Quand je parle, j'entends ma gorge vibrer du dedans. Cette voix est la mienne. Elle ne se superpose à celle d'aucun autre. Incomparable, elle m'affecte directement, sans aucun détour.
Par cette faculté par laquelle je m'entends doublement, une fois de l'intérieur et une autre de l'extérieur, je diffère d'autres êtres sonores comme le cristal et le métal. C'est ma particularité, mon propre, mon être. Mon audition a une structure auto-affective qui rend la bouche et l'oreille indissociables. C'est l'essence de la parole.
Cette voix, qui est la mienne, est en même temps intercorporelle. C'est une chair qui a deux côtés comme un corps (senti et sentant), qui unit le parlant et l'entendant. Elle est le point d'insertion du parler et du penser. Le visible et le sensible s'y enroulent sur eux-mêmes, donnant le modèle transcendantal du manger, du baiser, du se toucher.

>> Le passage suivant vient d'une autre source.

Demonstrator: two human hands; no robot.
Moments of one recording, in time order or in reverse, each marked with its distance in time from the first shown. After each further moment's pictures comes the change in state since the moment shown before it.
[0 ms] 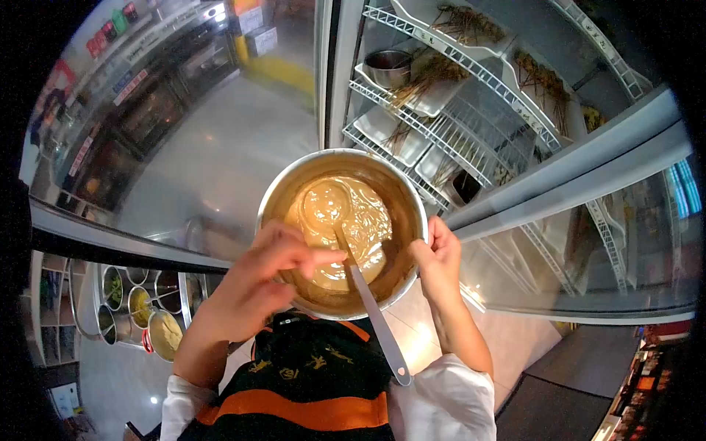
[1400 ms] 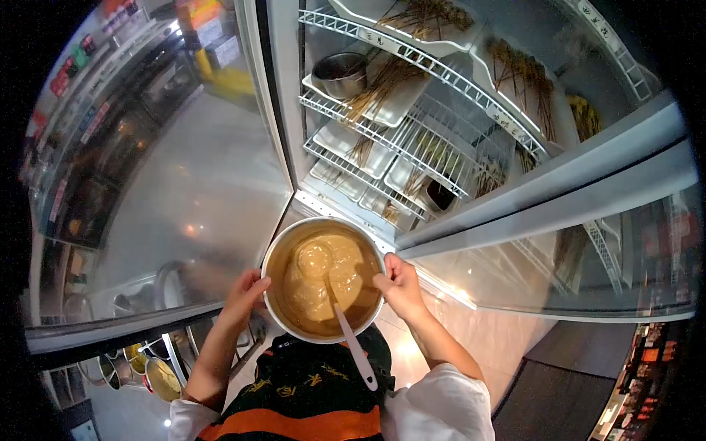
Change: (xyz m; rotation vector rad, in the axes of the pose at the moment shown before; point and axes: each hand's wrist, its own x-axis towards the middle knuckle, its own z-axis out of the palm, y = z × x) left_hand 0.020 -0.172 0.021 -0.523 0.301 -0.851; right_hand 0.052 0.079 -0.046 -0.128 -0.081 0.217
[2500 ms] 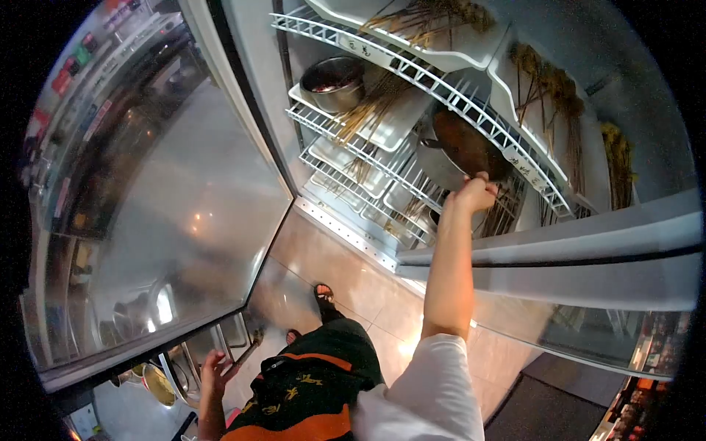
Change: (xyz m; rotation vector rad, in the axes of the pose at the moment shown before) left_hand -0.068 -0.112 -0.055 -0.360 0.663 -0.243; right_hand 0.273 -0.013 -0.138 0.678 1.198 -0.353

Au plus proche de moi, j'ai la certitude de m'entendre. C'est la condition de toute idée et de toute vérité, de l'idée même de vérité. Le logos y est présent à soi-même dans le signe et la signification. Il peut se produire comme histoire et comme phénomène.
Quand j'entends l'autre, ses vociférations produisent en moi leur écho moteur. C'est effrayant et familier.